🤖 AI Summary
This work addresses the challenges of automated feature engineering for tabular data, where reliance on domain expertise and an enormous search space hinder scalability. To overcome these limitations, the study introduces the ReAct agent framework into automated feature engineering for the first time, presenting an end-to-end system that integrates large language models, a contextual memory mechanism, and feature augmentation and selection algorithms. This approach enables autonomous generation, optimization, and evaluation of features for both classification and regression tasks. Extensive benchmark evaluations demonstrate that the method achieves state-of-the-art performance, yielding an average improvement of 0.23% in ROC-AUC for classification and a 2.0% reduction in RMSE for regression, while also exhibiting enhanced robustness across diverse datasets.
📝 Abstract
Feature engineering remains a critical yet challenging bottleneck in machine learning, particularly for tabular data, as identifying optimal features from an exponentially large feature space traditionally demands substantial domain expertise.
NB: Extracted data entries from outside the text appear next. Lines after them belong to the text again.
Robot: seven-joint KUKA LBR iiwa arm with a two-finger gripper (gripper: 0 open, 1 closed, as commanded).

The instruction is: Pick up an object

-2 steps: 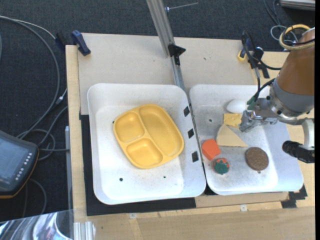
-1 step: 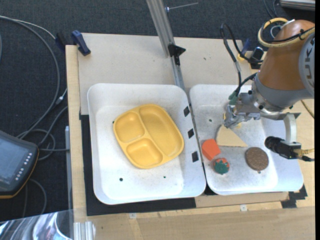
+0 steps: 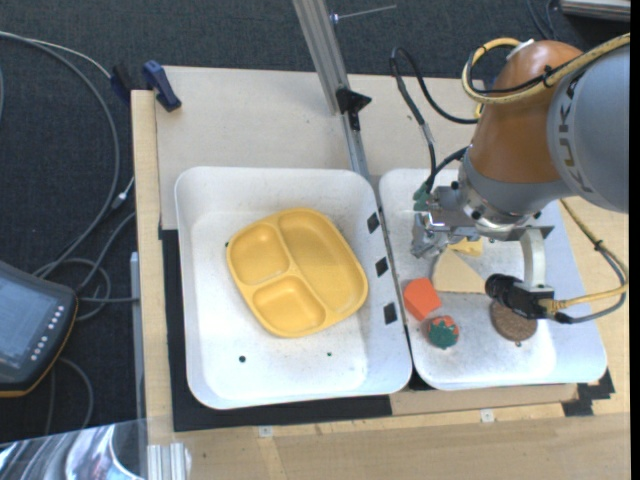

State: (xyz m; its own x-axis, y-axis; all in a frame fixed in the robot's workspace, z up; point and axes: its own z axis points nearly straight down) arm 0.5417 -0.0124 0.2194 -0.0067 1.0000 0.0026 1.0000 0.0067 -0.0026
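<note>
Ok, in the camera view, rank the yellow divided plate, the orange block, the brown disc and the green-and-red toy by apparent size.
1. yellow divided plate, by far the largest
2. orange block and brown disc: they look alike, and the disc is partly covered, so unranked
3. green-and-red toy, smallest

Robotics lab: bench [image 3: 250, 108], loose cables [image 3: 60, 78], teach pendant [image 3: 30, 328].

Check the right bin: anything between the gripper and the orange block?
Nothing visible. The gripper hangs over the right bin, up and a little right of the orange block, with bare bin floor between them. The green and red toy lies past the block, and a pale flat piece sits to its right, off that line.
</note>
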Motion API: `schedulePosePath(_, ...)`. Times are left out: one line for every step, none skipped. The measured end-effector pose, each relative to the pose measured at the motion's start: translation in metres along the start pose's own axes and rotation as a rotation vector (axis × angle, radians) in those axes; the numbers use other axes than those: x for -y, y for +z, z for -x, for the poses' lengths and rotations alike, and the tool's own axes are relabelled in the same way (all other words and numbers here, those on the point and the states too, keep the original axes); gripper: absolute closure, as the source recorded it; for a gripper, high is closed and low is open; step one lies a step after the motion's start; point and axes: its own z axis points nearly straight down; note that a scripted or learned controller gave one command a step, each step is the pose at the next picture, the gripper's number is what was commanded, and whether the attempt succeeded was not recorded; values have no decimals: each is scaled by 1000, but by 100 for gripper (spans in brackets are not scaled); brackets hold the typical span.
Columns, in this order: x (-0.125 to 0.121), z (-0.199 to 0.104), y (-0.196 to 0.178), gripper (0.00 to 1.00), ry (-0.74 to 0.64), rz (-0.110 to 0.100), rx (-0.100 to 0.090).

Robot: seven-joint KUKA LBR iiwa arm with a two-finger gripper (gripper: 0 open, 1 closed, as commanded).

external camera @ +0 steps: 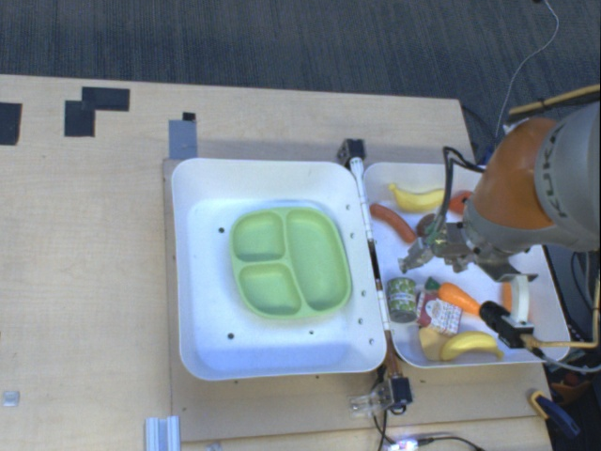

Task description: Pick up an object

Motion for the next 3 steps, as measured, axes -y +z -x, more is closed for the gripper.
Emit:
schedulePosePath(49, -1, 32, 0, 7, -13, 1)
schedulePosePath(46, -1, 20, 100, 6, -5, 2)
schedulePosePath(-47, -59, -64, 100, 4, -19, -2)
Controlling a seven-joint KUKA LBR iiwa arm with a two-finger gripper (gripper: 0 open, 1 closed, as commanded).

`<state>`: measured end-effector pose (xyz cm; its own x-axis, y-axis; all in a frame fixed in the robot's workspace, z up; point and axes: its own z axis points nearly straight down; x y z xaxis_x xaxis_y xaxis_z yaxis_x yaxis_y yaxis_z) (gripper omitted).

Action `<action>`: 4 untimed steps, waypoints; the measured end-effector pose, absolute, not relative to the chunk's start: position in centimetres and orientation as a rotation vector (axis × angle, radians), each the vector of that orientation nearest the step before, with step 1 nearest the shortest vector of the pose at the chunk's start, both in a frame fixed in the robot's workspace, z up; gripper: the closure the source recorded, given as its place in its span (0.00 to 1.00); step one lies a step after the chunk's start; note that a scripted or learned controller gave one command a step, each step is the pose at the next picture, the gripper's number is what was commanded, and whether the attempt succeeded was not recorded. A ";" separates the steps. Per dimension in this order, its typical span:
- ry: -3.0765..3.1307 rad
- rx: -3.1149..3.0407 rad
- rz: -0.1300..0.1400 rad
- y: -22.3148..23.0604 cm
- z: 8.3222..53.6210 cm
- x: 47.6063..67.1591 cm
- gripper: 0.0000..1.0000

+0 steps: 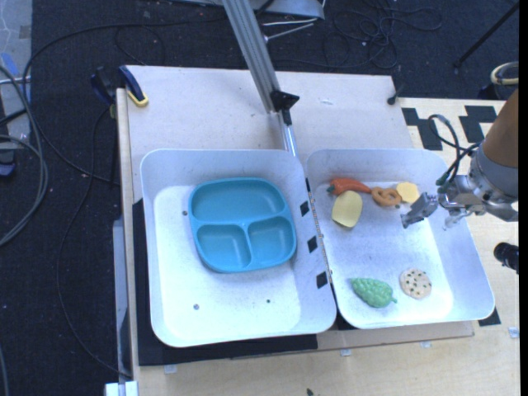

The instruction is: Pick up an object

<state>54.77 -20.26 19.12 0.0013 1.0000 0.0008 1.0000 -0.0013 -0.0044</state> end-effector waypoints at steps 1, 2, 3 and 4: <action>-2.217 -2.221 0.004 -21.1 13.5 55.2 0.00; -2.222 -2.224 -0.001 -21.1 14.9 55.3 1.00; -2.228 -2.225 -0.004 -21.4 21.1 55.0 1.00; -2.230 -2.225 -0.004 -22.0 26.5 56.0 1.00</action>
<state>56.01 -22.03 26.52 -0.0024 1.0000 -0.0040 1.0000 0.0024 0.0079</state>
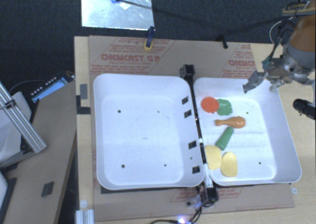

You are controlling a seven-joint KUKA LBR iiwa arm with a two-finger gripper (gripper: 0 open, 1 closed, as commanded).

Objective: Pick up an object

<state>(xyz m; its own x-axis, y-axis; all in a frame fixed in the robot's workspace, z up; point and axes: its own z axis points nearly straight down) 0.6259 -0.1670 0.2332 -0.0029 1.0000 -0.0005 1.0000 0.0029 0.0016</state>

To address this challenge, we introduce FAMOSE (Feature AugMentation and Optimal Selection agEnt), a novel framework that leverages the ReAct paradigm to autonomously explore, generate, and refine features while integrating feature selection and evaluation tools within an agent architecture. To our knowledge, FAMOSE represents the first application of an agentic ReAct framework to automated feature engineering, especially for both regression and classification tasks. Extensive experiments demonstrate that FAMOSE is at or near the state-of-the-art on classification tasks (especially tasks with more than 10K instances, where ROC-AUC increases 0.23% on average), and achieves the state-of-the-art for regression tasks by reducing RMSE by 2.0% on average, while remaining more robust to errors than other algorithms. We hypothesize that FAMOSE's strong performance is because ReAct allows the LLM context window to record (via iterative feature discovery and evaluation steps) what features did or did not work. This is similar to a few-shot prompt and guides the LLM to invent better, more innovative features. Our work offers evidence that AI agents are remarkably effective in solving problems that require highly inventive solutions, such as feature engineering.